Increasingly national legislation addresses the problem of the embryo’s status. For example, in Italy National Bioethics Committee adopted a document entitled «The identity and status of the human embryo.» The document says: «The Committee unanimously reached an agreement on the recognition of moral duty to treat the human embryo from the moment of fertilization (conception) according to the criteria of respect and care that apply to human individuals who are assigned to the individual characteristics» [22].

Conclusion. The author of this article is a supporter of a third motivation. We agree with the fact that human body emerging from the fusion of gametes can be already considered a separate biological creature that begins to exist. This is not the mother’s body, although it is in it. If he/she has originated from human beings he/she has the right to legal protection and a fundamental right, which is primary than right to life — the right to birth. But for this he/she must have the potential for birth. From the conception he/she doesn’t have this potential. Furthermore, the development of biomedicine enables the in vitro conception. For the development and birth should be special conditions, especially the placement of the embryo in the womb, without it is not possible potential development and birth. To protect all embryos at the legal level, only because of their future is not entirely right.
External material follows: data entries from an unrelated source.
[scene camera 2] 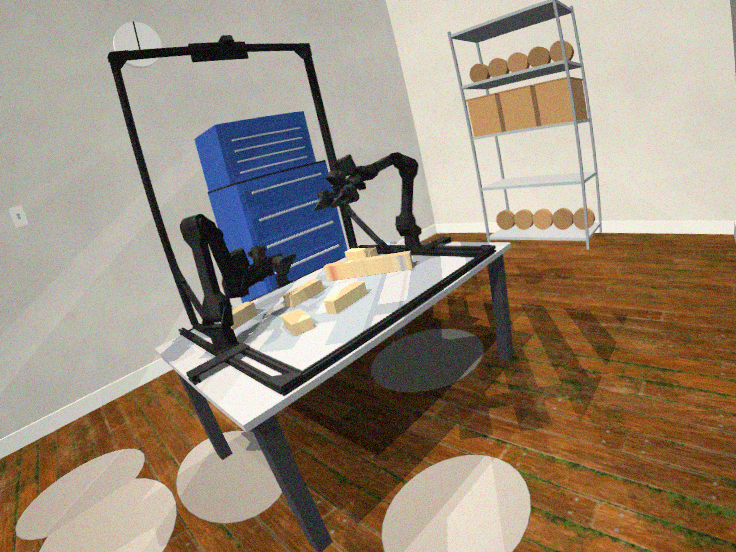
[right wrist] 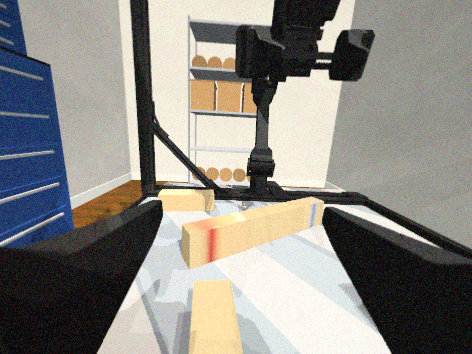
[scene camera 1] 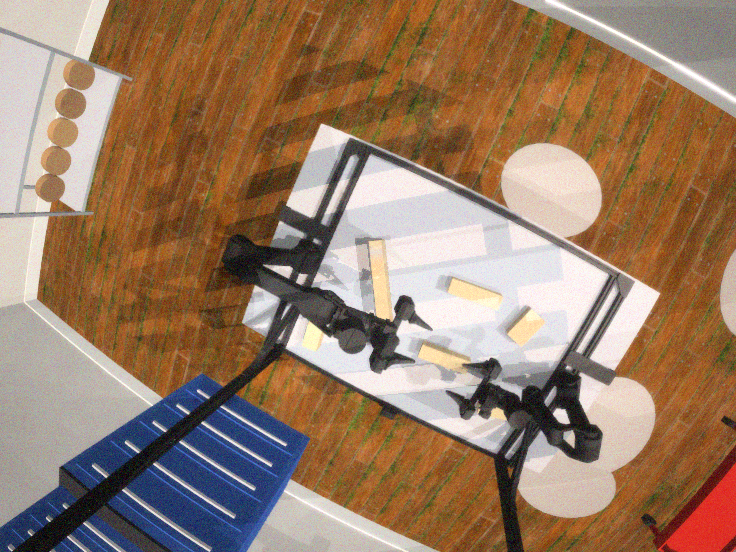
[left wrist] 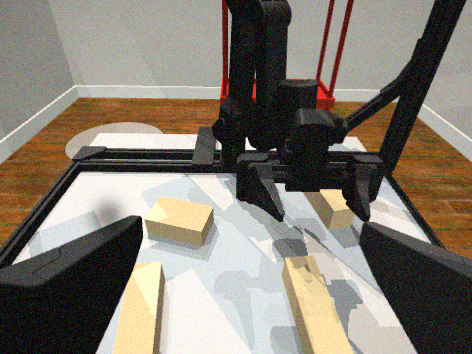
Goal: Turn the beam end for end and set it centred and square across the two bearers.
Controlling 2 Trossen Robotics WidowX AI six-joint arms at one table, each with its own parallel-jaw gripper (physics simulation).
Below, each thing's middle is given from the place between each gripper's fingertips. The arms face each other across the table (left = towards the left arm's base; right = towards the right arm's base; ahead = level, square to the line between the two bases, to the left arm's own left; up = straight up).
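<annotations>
With the long wooden beam (scene camera 2: 401,261) as the reference, my left gripper is 280 mm above it, 150 mm to the right of it and 10 mm past it.
Counted from my right hand, the beam is 15 cm below, 8 cm ahead and 28 cm to the left.
</annotations>
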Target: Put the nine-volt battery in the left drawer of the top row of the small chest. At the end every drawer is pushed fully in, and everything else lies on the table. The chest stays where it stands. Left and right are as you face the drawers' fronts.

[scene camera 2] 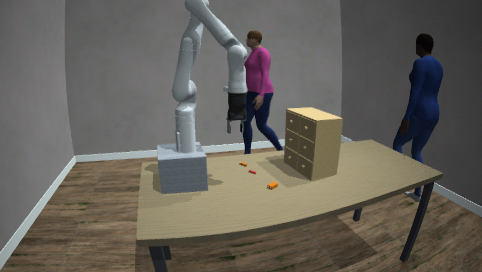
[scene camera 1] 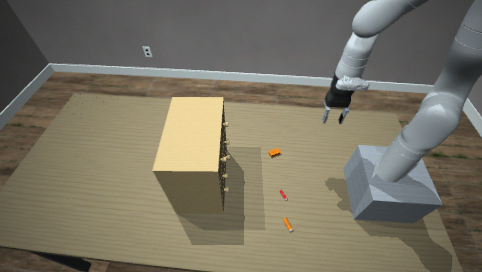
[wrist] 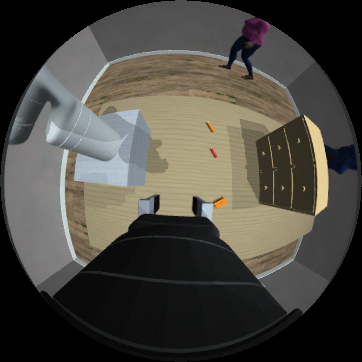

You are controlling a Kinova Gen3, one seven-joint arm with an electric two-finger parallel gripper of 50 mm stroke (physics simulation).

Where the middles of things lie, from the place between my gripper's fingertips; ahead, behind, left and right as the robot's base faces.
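Small chest [scene camera 1: 186, 166]: 120 mm below my hand, 480 mm ahead of it and 70 mm to the left of it.
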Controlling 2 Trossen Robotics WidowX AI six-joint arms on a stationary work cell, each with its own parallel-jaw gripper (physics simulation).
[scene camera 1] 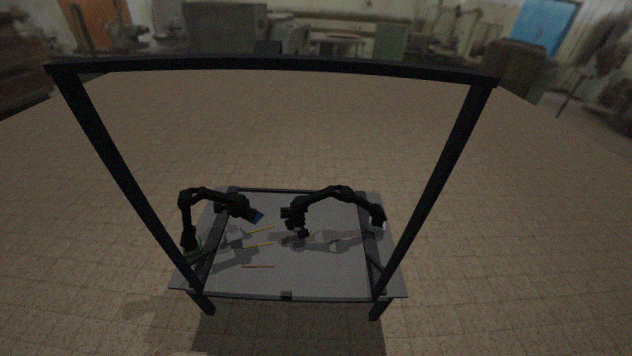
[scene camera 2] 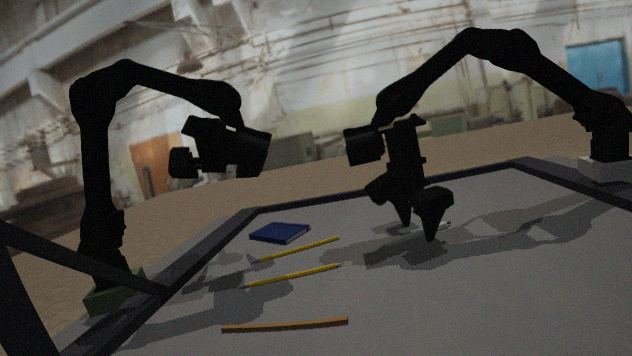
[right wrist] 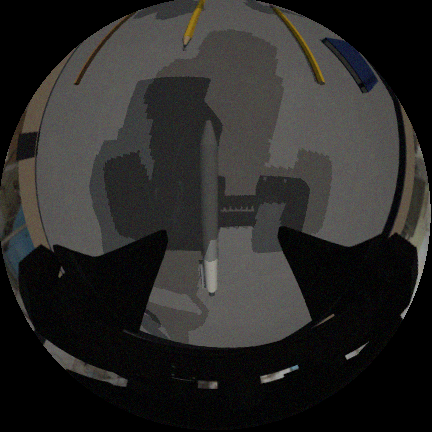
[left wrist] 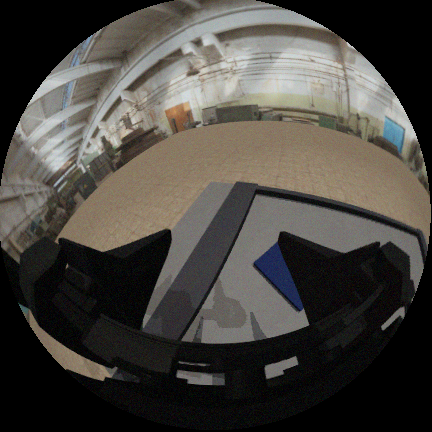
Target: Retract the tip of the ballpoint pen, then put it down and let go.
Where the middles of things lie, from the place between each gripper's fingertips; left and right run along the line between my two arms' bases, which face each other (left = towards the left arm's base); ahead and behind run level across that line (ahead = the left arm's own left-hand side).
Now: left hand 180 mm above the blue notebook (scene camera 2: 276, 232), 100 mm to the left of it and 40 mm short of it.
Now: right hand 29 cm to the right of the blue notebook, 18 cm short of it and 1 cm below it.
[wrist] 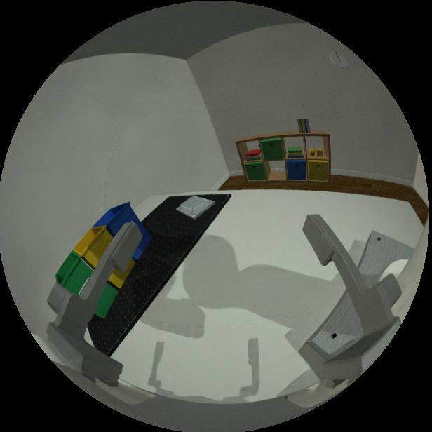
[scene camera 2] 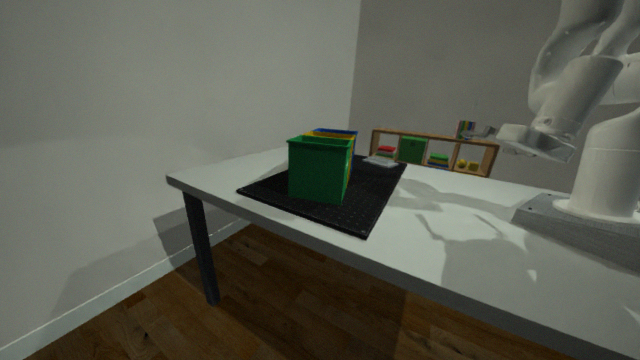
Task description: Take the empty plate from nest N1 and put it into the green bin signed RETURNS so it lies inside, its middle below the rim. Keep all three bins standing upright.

Therefore we reject submitted in the study authors’ last position.

As for the thesis of the need for protection from 15 days after conception, such a position, in our opinion, would have the right to exist, if not contradiction of rights. Thus on one hand we have the right to life of the potential human, on the other we have the right to life, dignity and privacy of the mother. In other words there is a conflict of interests between human and conceived but unborn creature.

If you protect the right to life of the embryo from 15 days after conception, the legal regulation of public relations should be targeted to criminalize abortion from 15 days after conception. Still, knowing that such a rule will not contribute to normalization of social relations, the above said, in our view, would not lead to an increase in the birth rate, but to the increase in illegal abortions.

We should protect fetus from 22 weeks after birth. Certainly, the development of medicine gives an opportunity for life even earlier and if it will be clinically proven that this timeframe is not relevant, it should be reconsidered. However, taking into account the common law and medical-biological characteristics in the existing legislation, precisely these terms should be assigned. From that moment the fetus can be considered as a separate patient and is protected by the law from unlawful attacks by the mother or other entities, including medical workers.

Certainly, the elements of this status and the possibility of its implementation should be examined more closely. Also, the prospects for further research in the light of this expressed position is the analysis of fetus rights, responsibility for their violation, subordination of women rights, whose body is carrying fetus and fetus directly.